Model Overview
The nikinetrahutama/afx-ai-llama-chat-model-sqlprompt-10 is a 7 billion parameter language model based on the Llama architecture. Developed by nikinetrahutama, this model's training process highlights a focus on efficient resource utilization through advanced quantization techniques.
Key Training Details
This model was trained using bitsandbytes 4-bit quantization, specifically employing the nf4 quantization type and bfloat16 for compute operations.

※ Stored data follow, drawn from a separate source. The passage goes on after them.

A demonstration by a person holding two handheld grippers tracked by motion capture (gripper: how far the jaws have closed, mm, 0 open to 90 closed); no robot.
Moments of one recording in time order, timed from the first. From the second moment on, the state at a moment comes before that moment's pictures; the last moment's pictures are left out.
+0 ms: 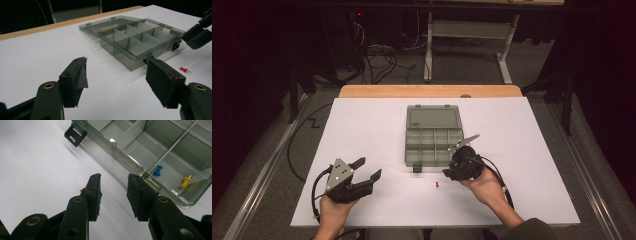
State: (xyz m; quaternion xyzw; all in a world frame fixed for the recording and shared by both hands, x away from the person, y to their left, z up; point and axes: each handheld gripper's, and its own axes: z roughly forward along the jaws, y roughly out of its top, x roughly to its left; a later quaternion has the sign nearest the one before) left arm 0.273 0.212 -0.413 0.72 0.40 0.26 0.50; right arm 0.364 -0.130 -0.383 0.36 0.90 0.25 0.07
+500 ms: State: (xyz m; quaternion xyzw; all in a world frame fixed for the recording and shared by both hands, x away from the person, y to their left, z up) left arm 0.273 0.212 -0.413 0.72 0.40 0.26 0.50; right arm 0.361 -0.120 -0.388 0.35 0.91 0.23 0.05
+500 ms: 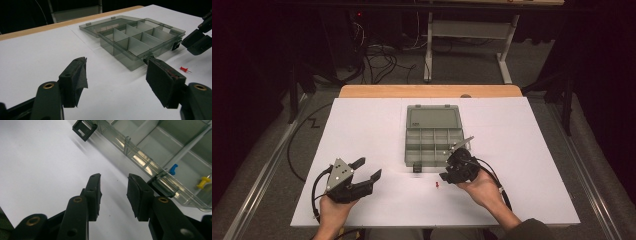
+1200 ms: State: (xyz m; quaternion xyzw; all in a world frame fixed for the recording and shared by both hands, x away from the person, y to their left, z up) left arm 0.273 0.212 -0.412 0.72 0.40 0.26 0.50; right arm 0.357 -0.099 -0.399 0.34 0.92 0.20 0.03
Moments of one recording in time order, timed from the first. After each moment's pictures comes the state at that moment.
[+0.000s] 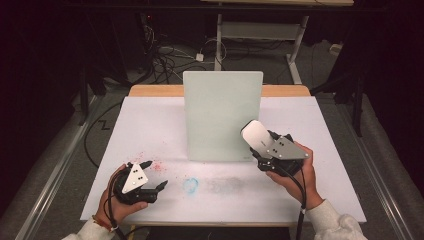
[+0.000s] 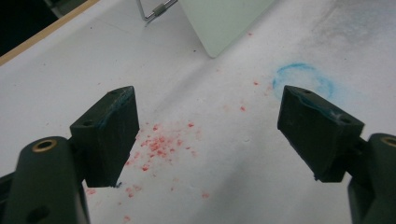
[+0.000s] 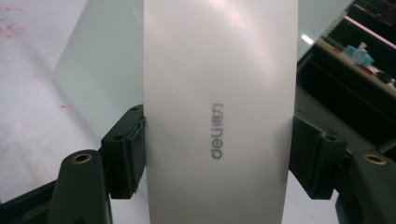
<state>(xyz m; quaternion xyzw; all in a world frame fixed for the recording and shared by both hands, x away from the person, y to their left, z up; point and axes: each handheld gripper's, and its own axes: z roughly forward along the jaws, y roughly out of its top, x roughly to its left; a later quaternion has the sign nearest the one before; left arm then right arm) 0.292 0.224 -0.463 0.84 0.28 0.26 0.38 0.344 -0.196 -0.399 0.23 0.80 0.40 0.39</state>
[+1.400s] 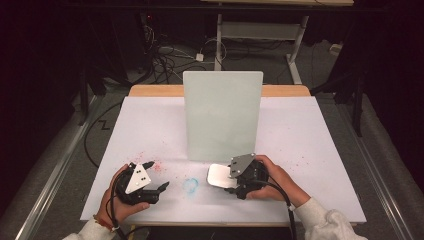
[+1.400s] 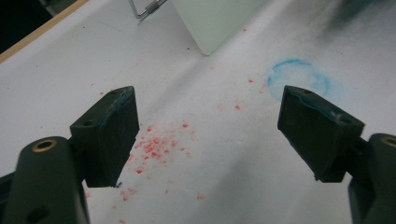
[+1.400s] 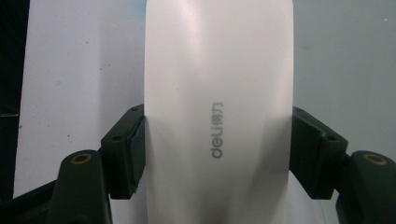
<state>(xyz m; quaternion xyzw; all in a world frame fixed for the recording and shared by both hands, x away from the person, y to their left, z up) 0.292 0.218 -0.464 0.85 0.26 0.26 0.37 0.349 -0.126 -0.438 0.03 0.95 0.28 0.13</state>
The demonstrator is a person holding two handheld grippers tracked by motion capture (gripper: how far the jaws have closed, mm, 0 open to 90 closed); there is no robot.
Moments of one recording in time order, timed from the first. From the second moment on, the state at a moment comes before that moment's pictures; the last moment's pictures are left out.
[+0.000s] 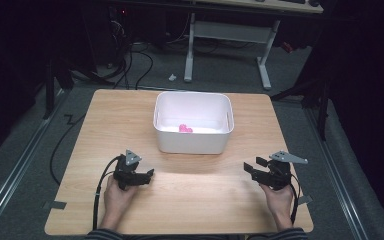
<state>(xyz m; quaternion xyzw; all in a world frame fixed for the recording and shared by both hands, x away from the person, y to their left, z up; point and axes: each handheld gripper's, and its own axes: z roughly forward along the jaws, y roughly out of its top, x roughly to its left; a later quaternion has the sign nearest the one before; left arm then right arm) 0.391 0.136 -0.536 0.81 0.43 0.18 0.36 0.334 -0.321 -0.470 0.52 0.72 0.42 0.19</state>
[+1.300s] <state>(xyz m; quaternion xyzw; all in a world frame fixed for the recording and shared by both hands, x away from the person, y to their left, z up) 0.391 0.136 -0.536 0.81 0.43 0.18 0.36 0.363 -0.304 -0.530 0.52 0.76 0.32 0.23</state>
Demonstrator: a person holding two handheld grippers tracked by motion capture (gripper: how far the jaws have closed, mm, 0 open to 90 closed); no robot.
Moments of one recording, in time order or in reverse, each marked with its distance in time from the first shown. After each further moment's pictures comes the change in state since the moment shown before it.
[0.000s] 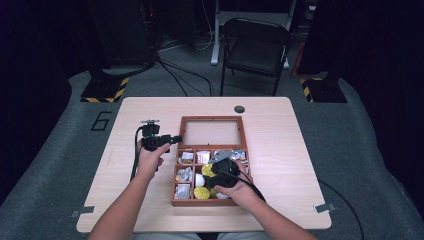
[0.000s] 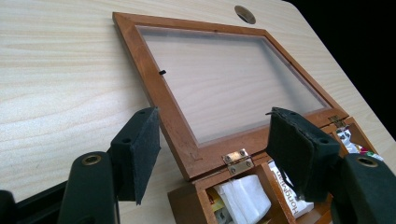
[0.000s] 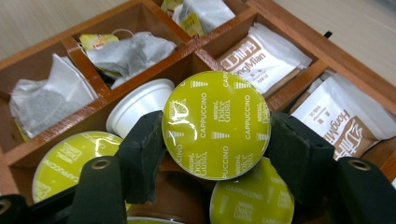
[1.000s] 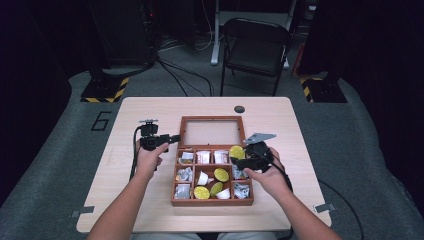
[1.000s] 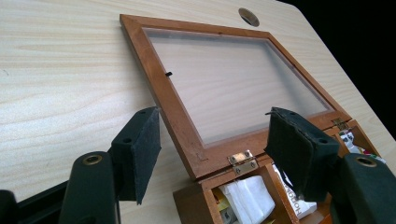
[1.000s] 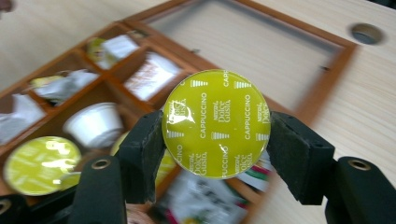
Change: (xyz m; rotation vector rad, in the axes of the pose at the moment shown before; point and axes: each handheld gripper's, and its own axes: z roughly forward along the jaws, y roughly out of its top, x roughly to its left) left arm 0.003 0.001 -0.003 -0.007 0.011 -0.007; right arm -0.078 -0.012 -0.078 -0.079 -0.079 0.172
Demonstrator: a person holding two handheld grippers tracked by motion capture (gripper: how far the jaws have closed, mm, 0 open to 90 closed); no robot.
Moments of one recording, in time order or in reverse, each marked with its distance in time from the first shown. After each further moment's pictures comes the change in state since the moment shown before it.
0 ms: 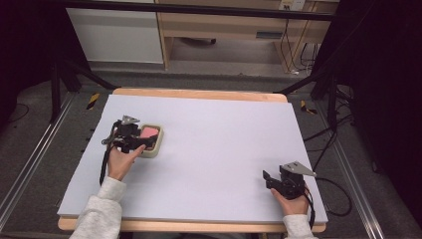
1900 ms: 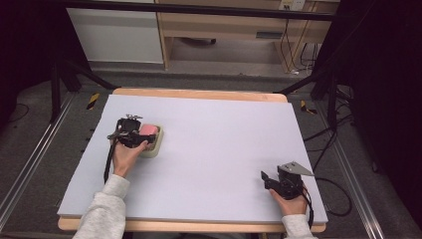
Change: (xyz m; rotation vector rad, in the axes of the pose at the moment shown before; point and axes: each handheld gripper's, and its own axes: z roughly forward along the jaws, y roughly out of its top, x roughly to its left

Further details of the quantization configuration include:
load_in_4bit: Truebnb_4bit_quant_type: nf4bnb_4bit_use_double_quant: Truebnb_4bit_compute_dtype: bfloat16
Additionally, the training leveraged PEFT 0.5.0.dev0 framework, indicating a parameter-efficient fine-tuning approach. This configuration suggests the model is optimized for deployment in environments where memory and computational resources are a consideration.
Potential Use Cases
Given its efficient training methodology, this model is likely well-suited for:
- Resource-constrained deployments: Its 4-bit quantization makes it more memory-efficient than full-precision models.
- Fine-tuning tasks: The use of PEFT suggests it's designed to be easily adapted to specific downstream tasks with minimal computational overhead.
- Applications requiring smaller, performant models: For scenarios where a 7B parameter model offers sufficient capability without the overhead of larger models.